Pubblicato il 20/09/2022 14:40

Un asse che si sta facendo sempre più saldo, all’insegna di una continuità pressoché totale con la precedenza esperienza di governo. Con l’avvicinarsi del voto del 25 settembre, Giorgia Meloni ha iniziato a stringersi sempre di più attorno a Mario Draghi, del quale a breve potrebbe prendere il posto, almeno stando ai sondaggi. Dando così vita a un’esperienza per nulla lontana dal “governo dei migliori”, espressione quanto mai grottesca considerando i risultati raggiunti dall’ex presidente Bce. Con sommo stupore, ovviamente, degli stessi elettori di Fratelli d’Italia.

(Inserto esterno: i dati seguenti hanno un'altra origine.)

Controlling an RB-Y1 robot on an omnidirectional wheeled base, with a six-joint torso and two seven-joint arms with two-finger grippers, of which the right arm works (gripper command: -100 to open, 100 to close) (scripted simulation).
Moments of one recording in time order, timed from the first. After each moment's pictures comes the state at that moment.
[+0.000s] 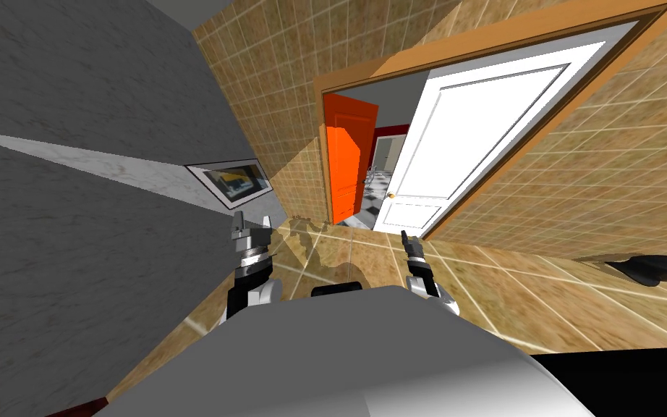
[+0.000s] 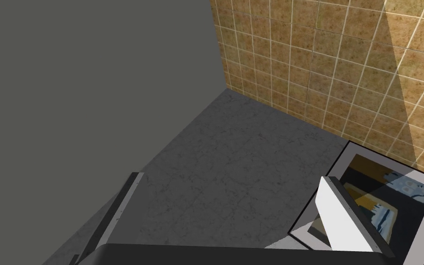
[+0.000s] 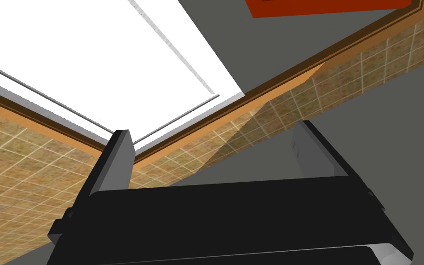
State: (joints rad) arm 0.16 -0.33 -0.28 -0.96 -0.20 -0.94 0.81
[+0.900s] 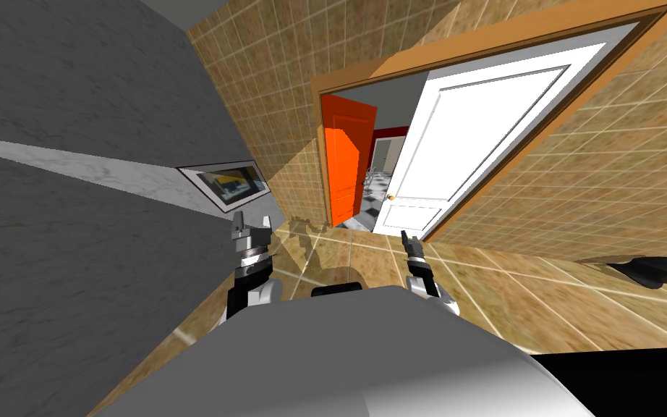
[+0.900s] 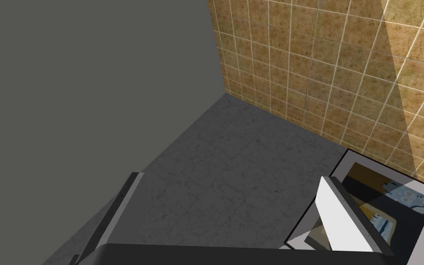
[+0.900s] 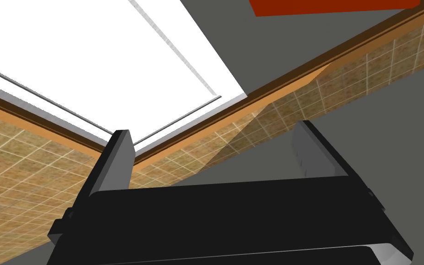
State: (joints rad) arm 0.16 -0.33 -0.28 -0.95 -0.20 -0.94 0.81
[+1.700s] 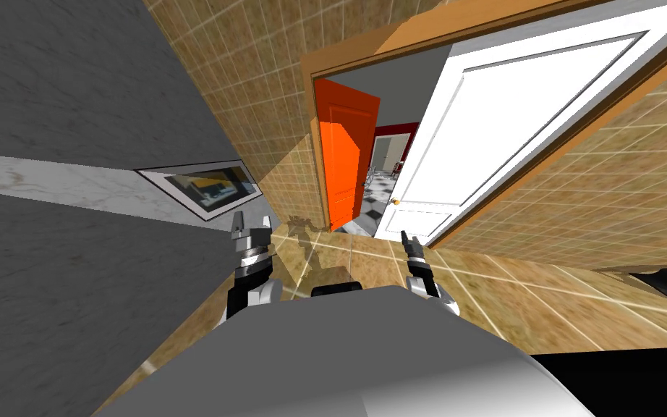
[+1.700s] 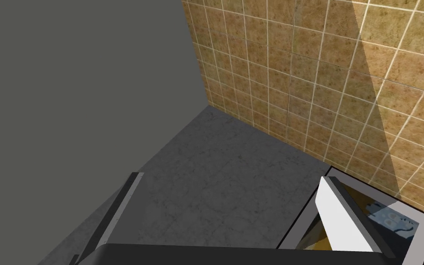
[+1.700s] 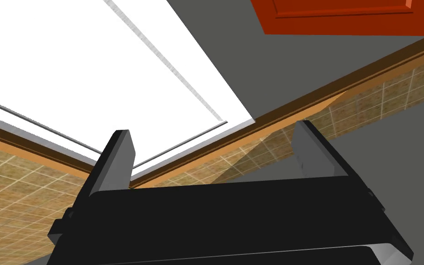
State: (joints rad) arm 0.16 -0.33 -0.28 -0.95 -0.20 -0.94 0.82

Quello che si appresta a nascere, insomma, è una sorta di Governo Draghi 2.0. Con il Pd che potrebbe a sua volta giocare un ruolo attivo. Per capirlo basta rimettere indietro le lancette di qualche mese, per la precisione fino ad aprile, e rileggere l’intervista rilasciata da Meloni al direttore del Foglio Claudio Cerasa: “La stupirà leggere che apparentemente c’è più di un punto di contatto tra il pensiero di Enrico Letta e il mio”.

Nei giorni precedenti, il segretario dem aveva indicato in un manifesto di7 punti il percorso da seguire dopo il dramma del Covid e lo sconvolgimento della guerra tra Russia e Ucraina: su alcuni punti, la leader di Fratelli d’Italia aveva espresso la propria approvazione. E non si era trattato nemmeno di una prima assoluta, considerando che già sulla legge elettorale, sull’europeismo, sul sostegno alla Nato e sul Pnrr era iniziato un fitto dialogo tra i due leader politici.

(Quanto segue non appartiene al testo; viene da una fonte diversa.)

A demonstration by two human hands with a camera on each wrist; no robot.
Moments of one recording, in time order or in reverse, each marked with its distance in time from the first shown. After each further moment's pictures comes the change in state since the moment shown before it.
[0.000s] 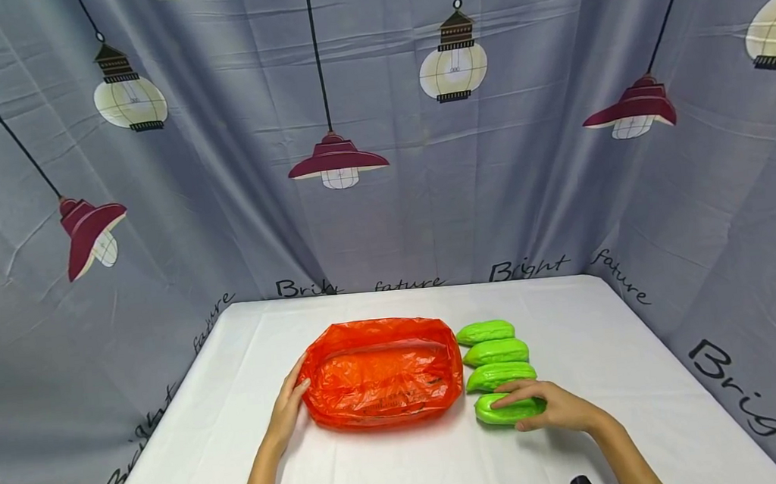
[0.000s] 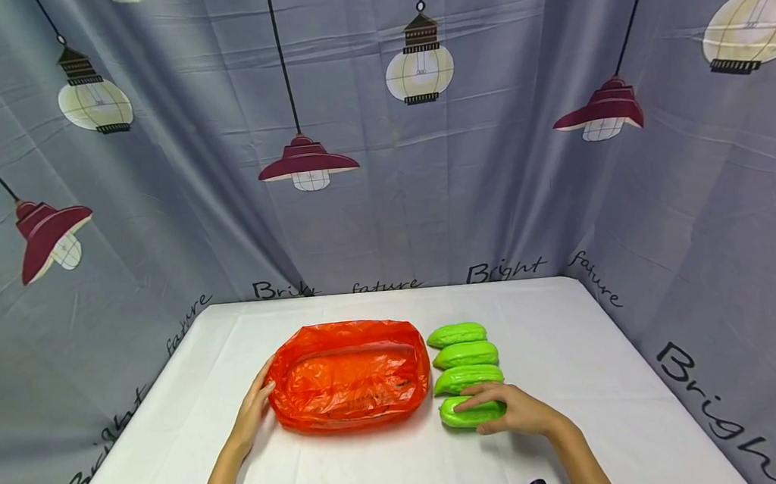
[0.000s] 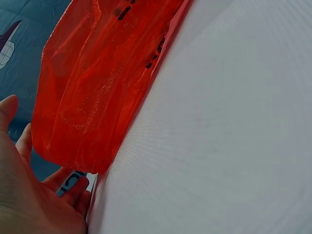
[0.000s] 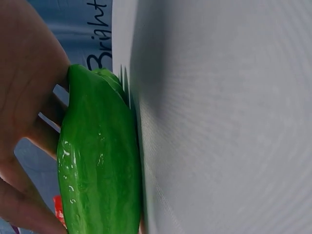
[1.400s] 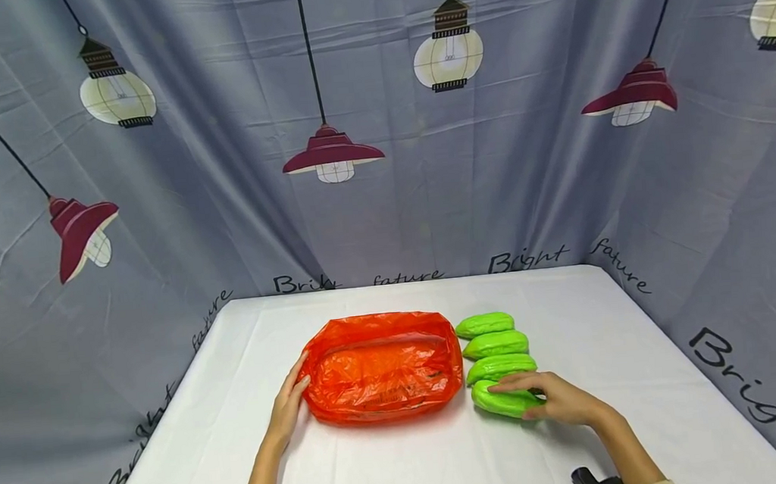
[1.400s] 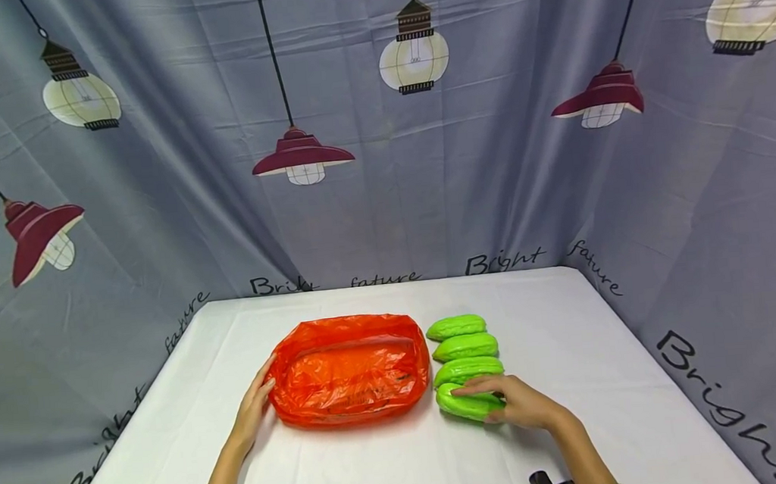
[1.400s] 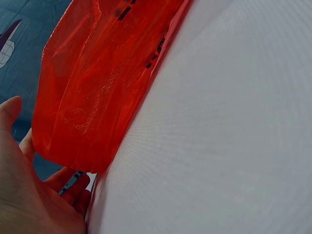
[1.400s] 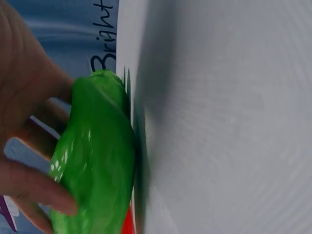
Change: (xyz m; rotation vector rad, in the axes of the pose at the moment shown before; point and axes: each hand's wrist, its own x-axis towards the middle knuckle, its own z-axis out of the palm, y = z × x) left_hand 0.001 -0.001 0.001 0.025 0.013 -0.057; right_hand 0.000 -0.001 -0.001 -0.052 0.014 -0.030
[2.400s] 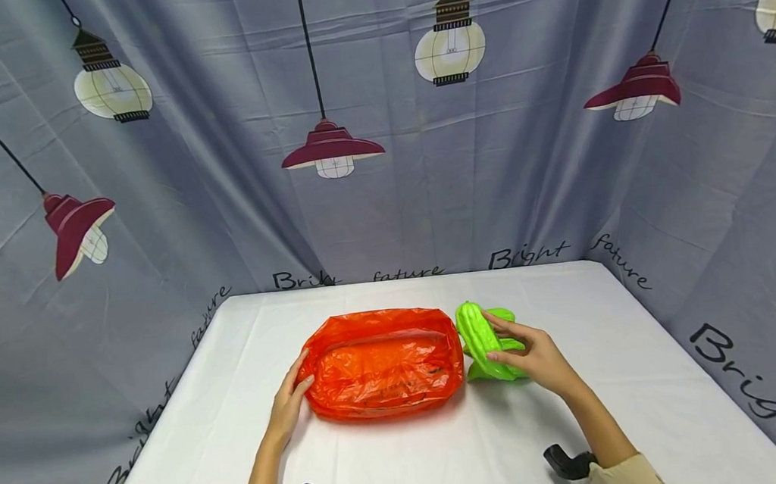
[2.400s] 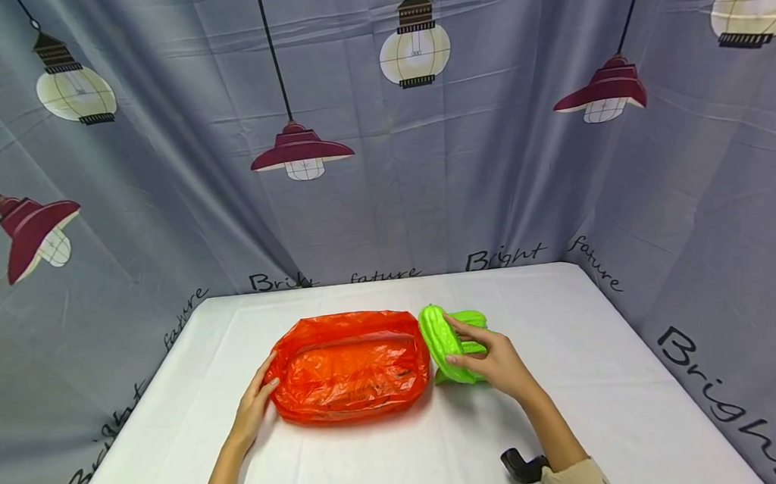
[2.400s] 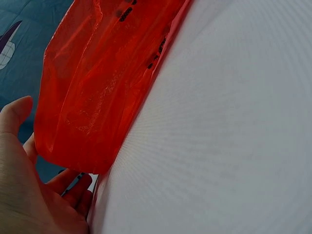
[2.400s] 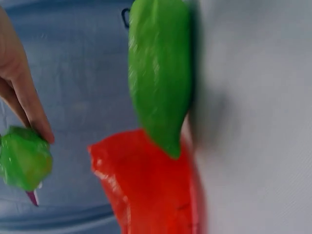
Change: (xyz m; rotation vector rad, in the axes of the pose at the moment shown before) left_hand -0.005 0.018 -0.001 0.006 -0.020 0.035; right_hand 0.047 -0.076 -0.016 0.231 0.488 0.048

Meloni aveva ammesso al Foglio: “È vero, è tempo di un’Europa forte. E serve un’anima a questa Europa. Ce lo impongono la storia e la cultura dell’Italia, che insieme all’antica Grecia può essere definita la culla della civiltà europea. Ce lo impongono le sfide del futuro che rischiano di essere condizionate in maniera decisiva e forse irrimediabile da quelle del presente, a partire dalla brutale e ingiustificata aggressione della Russia ai danni dell’Ucraina”. Una convergenza nello “sguardo politico” che è l’ennesimo indizio di quanto accadrà dopo il 25 settembre, quando a prendere vita sarà una sorta di “governo dei migliori 2.0”. Con buona pace di chi, in un cambiamento, ci sperava davvero.